Details
Description
Ocasionally, I get the following panic in the gremlin-go driver:
10:22:39.895 <successfully added a vertex to janusgraph> 10:22:44.487 panic: runtime error: invalid memory address or nil pointer dereference 10:22:44.487 [signal SIGSEGV: segmentation violation code=0x1 addr=0x78 pc=0x11fdd16] 10:22:44.487 10:22:44.487 goroutine 275 [running]: 10:22:44.487 github.com/apache/tinkerpop/gremlin-go/v3/driver.(*gremlinServerWSProtocol).responseHandler(0xc0006be6c0, 0xc0001dfc60, {{0x9, 0xf6, 0x33, 0x7f, 0x19, 0x16, 0x4e, 0xc9, ...}, ...}) 10:22:44.487 /go/pkg/mod/github.com/apache/tinkerpop/gremlin-go/v3@v3.7.1/driver/protocol.go:116 +0x7d6 10:22:44.487 github.com/apache/tinkerpop/gremlin-go/v3/driver.(*gremlinServerWSProtocol).readLoop(0xc0006be6c0, 0xc0001dfc60, 0xc0001dfca0) 10:22:44.487 /go/pkg/mod/github.com/apache/tinkerpop/gremlin-go/v3@v3.7.1/driver/protocol.go:82 +0x272 10:22:44.487 created by github.com/apache/tinkerpop/gremlin-go/v3/driver.newGremlinServerWSProtocol in goroutine 272 10:22:44.487 /go/pkg/mod/github.com/apache/tinkerpop/gremlin-go/v3@v3.7.1/driver/protocol.go:197 +0x23a
I can't reliably reproduce, it's never happened locally. It's occurred just after doing some work in the logs above, but it's also happened after a period of doing nothing.

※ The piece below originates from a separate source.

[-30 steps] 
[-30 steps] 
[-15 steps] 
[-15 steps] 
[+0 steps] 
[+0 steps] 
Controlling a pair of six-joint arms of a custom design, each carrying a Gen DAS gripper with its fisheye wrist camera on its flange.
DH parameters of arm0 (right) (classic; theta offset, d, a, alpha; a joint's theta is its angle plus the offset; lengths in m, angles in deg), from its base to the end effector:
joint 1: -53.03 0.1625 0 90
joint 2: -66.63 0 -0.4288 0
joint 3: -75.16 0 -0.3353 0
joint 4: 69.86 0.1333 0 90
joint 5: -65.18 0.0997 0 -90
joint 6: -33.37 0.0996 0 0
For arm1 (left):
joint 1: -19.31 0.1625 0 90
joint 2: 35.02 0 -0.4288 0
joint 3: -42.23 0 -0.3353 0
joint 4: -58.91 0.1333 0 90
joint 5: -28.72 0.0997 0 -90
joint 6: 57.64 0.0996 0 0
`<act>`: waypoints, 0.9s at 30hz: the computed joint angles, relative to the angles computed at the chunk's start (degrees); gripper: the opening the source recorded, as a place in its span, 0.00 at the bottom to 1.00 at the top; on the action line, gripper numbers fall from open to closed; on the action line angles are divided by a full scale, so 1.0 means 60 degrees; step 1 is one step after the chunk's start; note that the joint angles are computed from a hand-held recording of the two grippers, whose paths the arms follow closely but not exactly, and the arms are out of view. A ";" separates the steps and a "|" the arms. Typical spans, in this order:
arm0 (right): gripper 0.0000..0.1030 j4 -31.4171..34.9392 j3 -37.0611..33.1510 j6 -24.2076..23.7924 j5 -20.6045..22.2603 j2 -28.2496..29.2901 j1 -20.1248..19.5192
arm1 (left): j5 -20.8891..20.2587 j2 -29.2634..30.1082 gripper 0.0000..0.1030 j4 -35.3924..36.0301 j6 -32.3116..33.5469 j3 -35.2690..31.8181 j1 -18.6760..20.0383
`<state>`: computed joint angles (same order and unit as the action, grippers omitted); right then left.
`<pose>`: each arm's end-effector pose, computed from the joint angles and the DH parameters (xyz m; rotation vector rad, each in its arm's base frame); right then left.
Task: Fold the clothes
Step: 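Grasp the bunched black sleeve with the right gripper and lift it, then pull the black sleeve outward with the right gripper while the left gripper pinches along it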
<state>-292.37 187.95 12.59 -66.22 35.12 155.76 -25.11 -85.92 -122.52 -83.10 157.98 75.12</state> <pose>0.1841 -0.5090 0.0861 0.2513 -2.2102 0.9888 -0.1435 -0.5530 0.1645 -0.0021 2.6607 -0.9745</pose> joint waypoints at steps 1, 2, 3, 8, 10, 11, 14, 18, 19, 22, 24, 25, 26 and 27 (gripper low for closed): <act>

First glance looks like it's a nil being returned from the `resultSets` synchronizedMap, something getting in and removing it, which should only happen when the `channelResultSet` itself is closed? Seems like a race condition to me.

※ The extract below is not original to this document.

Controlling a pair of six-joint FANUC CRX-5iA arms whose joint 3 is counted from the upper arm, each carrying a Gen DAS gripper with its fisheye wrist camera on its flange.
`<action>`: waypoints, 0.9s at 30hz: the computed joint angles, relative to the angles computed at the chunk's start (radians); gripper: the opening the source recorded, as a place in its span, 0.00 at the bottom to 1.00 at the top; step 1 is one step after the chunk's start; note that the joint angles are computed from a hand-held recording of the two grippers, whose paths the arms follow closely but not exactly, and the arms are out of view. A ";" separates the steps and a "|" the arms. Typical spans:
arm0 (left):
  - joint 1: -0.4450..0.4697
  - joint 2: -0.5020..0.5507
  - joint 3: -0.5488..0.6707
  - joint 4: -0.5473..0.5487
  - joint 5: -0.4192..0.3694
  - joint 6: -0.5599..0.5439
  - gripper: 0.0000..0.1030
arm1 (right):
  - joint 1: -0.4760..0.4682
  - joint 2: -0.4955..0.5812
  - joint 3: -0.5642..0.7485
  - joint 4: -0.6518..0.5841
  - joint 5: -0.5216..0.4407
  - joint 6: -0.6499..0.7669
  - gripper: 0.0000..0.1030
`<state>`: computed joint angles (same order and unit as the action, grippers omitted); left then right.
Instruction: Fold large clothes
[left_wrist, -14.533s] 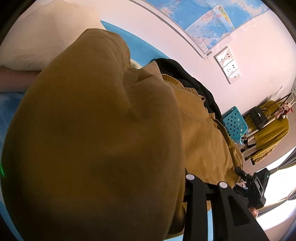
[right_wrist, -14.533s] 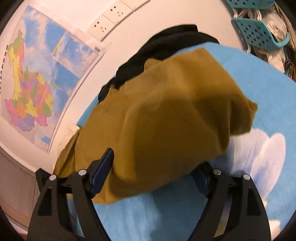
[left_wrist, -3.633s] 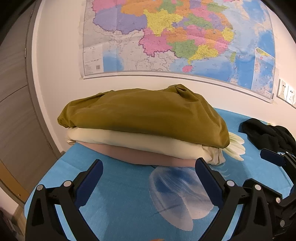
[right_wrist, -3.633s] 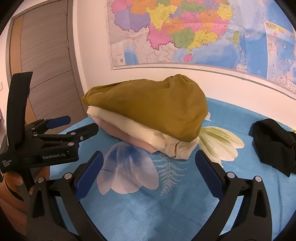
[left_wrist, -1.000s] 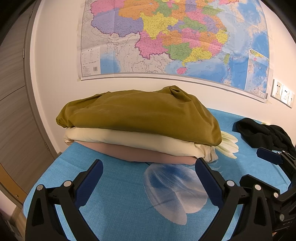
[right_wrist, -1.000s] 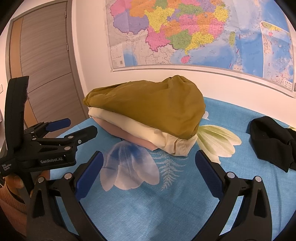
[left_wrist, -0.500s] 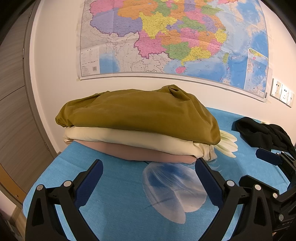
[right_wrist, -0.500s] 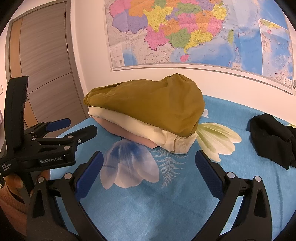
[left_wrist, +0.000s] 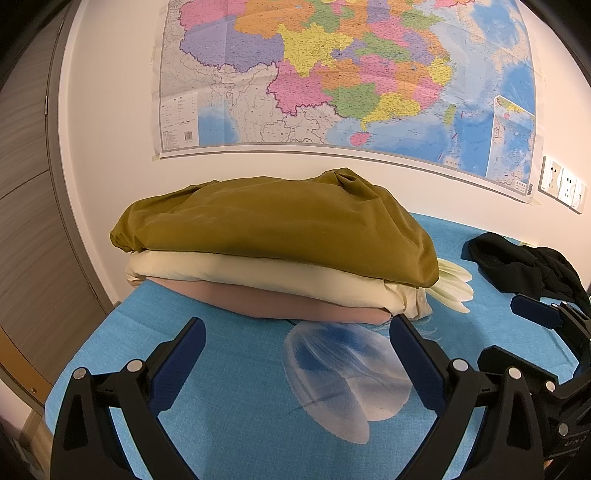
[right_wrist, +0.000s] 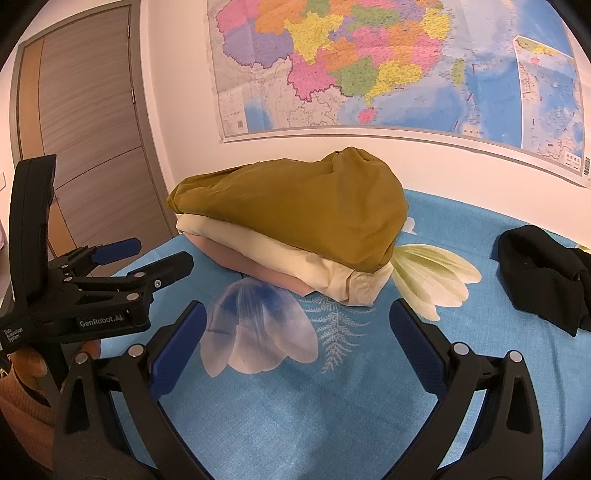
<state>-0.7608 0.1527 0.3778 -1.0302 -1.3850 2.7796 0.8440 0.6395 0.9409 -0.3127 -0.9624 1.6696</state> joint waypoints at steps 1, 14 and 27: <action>0.001 -0.001 -0.001 0.001 0.002 0.000 0.93 | -0.001 0.000 0.000 -0.002 0.000 0.003 0.95; -0.001 0.000 -0.003 0.002 0.000 0.004 0.93 | 0.000 -0.001 -0.002 -0.002 0.000 0.000 0.95; 0.004 -0.002 -0.005 0.012 0.005 0.003 0.93 | 0.002 -0.001 -0.003 0.006 0.003 -0.009 0.95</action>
<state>-0.7569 0.1508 0.3728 -1.0184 -1.3801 2.7830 0.8460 0.6386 0.9380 -0.3070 -0.9595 1.6605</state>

I think the sensible way to handle this, if it is what I suspect (I've no proof yet), would be to
- Store a reference to the ResultSet when first loading it in responseHandler
- Make `channelResultSet` discard modifications after close OR
- responseHandler needs to aquire the `channelMutex` somehow for the duration of modifications (I think I prefer this, it's more obvious to what's happening)

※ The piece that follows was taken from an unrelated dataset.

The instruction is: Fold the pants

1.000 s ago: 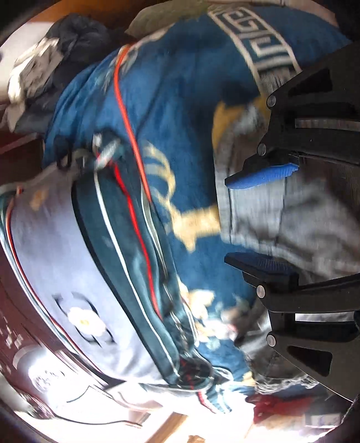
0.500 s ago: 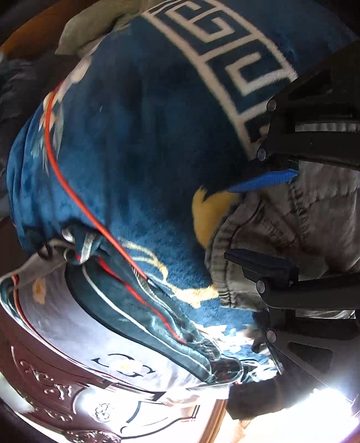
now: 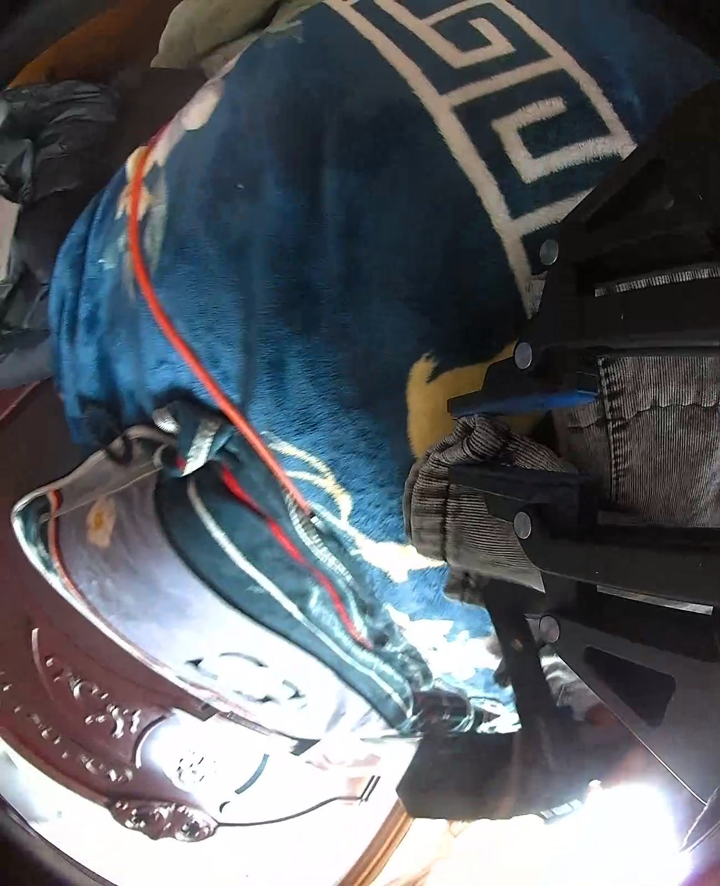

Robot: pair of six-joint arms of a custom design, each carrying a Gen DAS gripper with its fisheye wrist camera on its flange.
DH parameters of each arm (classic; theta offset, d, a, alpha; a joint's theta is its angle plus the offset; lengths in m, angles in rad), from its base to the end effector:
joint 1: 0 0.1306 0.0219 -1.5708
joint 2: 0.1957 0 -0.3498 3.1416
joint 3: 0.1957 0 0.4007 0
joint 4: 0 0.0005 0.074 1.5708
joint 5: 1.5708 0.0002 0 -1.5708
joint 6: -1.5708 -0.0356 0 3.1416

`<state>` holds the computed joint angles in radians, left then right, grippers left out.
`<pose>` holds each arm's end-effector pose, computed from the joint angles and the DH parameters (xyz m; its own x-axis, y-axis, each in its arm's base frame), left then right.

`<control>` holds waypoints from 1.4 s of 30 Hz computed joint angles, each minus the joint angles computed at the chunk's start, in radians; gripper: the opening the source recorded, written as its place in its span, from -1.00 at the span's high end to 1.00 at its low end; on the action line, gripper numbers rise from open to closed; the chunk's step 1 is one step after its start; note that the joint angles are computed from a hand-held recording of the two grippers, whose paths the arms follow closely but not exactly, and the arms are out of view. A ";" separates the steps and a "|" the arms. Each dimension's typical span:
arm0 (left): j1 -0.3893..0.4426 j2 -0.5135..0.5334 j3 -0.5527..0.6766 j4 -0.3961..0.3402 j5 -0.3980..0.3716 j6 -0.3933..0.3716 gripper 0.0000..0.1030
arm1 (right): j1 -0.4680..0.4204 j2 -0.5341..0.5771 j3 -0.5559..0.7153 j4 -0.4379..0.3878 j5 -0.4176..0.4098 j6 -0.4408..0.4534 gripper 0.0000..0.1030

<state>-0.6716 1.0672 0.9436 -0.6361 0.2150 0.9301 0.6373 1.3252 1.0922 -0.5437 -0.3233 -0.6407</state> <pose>0.3020 -0.2504 0.3395 -0.9067 -0.2798 -0.3156 0.0036 0.7432 -0.6691 0.3721 0.2890 0.3118 -0.8977 0.0406 -0.4387 -0.2615 0.7522 0.6049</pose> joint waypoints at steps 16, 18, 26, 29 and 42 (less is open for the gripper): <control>-0.316 0.211 0.224 -0.104 -0.079 -0.049 0.62 | -0.143 -0.270 -0.202 -0.038 -0.077 -0.127 -0.02; -0.322 0.177 0.212 -0.106 -0.079 -0.038 0.60 | -0.131 -0.284 -0.215 -0.055 -0.090 -0.132 -0.02; -0.378 -0.157 0.025 -0.305 -0.295 -0.046 0.28 | -0.055 -0.293 -0.200 -0.137 -0.069 -0.088 0.03; -0.357 -0.277 -0.041 -0.505 -0.367 -0.002 0.28 | -0.002 -0.321 -0.201 -0.223 0.002 -0.049 0.03; -0.399 -0.528 -0.239 -0.864 -0.463 0.171 0.27 | 0.080 -0.345 -0.223 -0.362 0.206 -0.019 0.69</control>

I did try and get the project tests to run, but it's been years since I've had to use maven and I can't seem to find a good idiots guide to working with the project from a non java POV - I need to know how to build the docker images the tests require. If someone could help me get started I'd be more than happy to contribute a PR (although given the nature, a reliable test may be hard to write).
As it stands, I'm probably going to modify my fork and mod replace, see if a fix would actually work in my deployments.